Dicepolia venezolalis

Scientific classification
- Kingdom: Animalia
- Phylum: Arthropoda
- Clade: Pancrustacea
- Class: Insecta
- Order: Lepidoptera
- Family: Crambidae
- Genus: Dicepolia
- Species: D. venezolalis
- Binomial name: Dicepolia venezolalis Hayden, 2009

= Dicepolia venezolalis =

- Authority: Hayden, 2009

Species of moth

Dicepolia venezolalis is a moth in the family Crambidae. It was described by the American entomologist James E. Hayden in 2009 and is named for the country in which it occurs. It is native to Venezuela and French Guiana. Adults have forewing lengths of 6.3–6.9 mm and forewing widths of 3.2–3.8 mm. The forewings are grayish yellow-brown irrotated with darker brown. The hindwings are off-white and slightly hyaline.

== Taxonomy ==
Dicepolia venezolalis was formally described in 2009 by the American entomologist James E. Hayden based on an adult male specimen from the state of Amazonas in Venezuela.

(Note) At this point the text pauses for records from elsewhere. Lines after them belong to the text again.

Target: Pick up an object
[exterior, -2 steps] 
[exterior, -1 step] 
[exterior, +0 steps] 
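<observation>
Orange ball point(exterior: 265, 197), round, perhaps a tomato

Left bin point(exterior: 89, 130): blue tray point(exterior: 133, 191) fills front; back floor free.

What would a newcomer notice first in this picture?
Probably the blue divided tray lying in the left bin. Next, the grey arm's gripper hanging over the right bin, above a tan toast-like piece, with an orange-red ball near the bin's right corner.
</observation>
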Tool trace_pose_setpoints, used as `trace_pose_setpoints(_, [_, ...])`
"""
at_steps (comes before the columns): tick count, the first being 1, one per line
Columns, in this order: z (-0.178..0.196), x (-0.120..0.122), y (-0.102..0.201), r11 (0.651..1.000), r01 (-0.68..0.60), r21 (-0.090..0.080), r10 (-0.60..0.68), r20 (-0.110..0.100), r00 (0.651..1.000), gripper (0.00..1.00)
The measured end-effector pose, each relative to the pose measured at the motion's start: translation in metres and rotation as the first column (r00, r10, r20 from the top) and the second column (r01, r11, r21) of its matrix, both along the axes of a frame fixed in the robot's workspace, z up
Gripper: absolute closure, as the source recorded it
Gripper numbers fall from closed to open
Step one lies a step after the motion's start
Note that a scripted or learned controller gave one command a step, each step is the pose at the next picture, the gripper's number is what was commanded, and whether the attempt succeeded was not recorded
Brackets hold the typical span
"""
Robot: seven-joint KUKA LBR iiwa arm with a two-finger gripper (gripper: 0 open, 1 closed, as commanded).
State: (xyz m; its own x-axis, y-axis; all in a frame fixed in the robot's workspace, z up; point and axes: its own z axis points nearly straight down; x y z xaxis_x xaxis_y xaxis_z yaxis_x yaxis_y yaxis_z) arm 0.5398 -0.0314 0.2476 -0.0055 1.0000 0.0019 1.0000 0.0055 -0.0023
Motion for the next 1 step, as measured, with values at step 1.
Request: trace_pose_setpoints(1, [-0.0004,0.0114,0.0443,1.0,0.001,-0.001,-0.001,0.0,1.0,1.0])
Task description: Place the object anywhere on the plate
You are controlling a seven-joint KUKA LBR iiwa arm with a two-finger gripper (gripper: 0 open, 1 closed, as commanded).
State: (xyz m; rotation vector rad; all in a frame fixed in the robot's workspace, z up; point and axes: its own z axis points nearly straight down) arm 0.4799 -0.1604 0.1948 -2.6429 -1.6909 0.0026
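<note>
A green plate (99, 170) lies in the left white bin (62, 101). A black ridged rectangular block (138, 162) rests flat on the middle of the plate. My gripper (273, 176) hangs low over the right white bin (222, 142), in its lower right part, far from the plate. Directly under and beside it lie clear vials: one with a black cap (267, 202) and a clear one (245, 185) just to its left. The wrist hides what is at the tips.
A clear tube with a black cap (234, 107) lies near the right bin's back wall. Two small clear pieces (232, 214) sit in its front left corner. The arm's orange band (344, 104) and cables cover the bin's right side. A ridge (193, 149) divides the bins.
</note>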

The species is named after the country in which it occurs.

== Description ==
Adults of Dicepolia venezolalis have forewing lengths of 6.3–6.9 mm and forewing widths of 3.2–3.8 mm. These moths are usually grayish-yellow to orange-brown in coloration. The forewings are grayish yellow-brown irrotated with darker brown. There are well-defined brown oblique bands across the wings and concolorous costa. The ventral surface of the forewing is iridescent brown. The hindwings are off-white and slightly hyaline. The region near the apex is light brown and grades into the otherwise white wing. The ventral surface of the hindwing is pale gray to yellow-white.

== Distribution and habitat ==
Dicepolia venezolalis is native to Venezuela and French Guiana. It is known from Amazonas in Venezuela and from Pied Saut along the Oyapock River in French Guiana. Venezuelan adults were collected in November while Guianan ones are from December.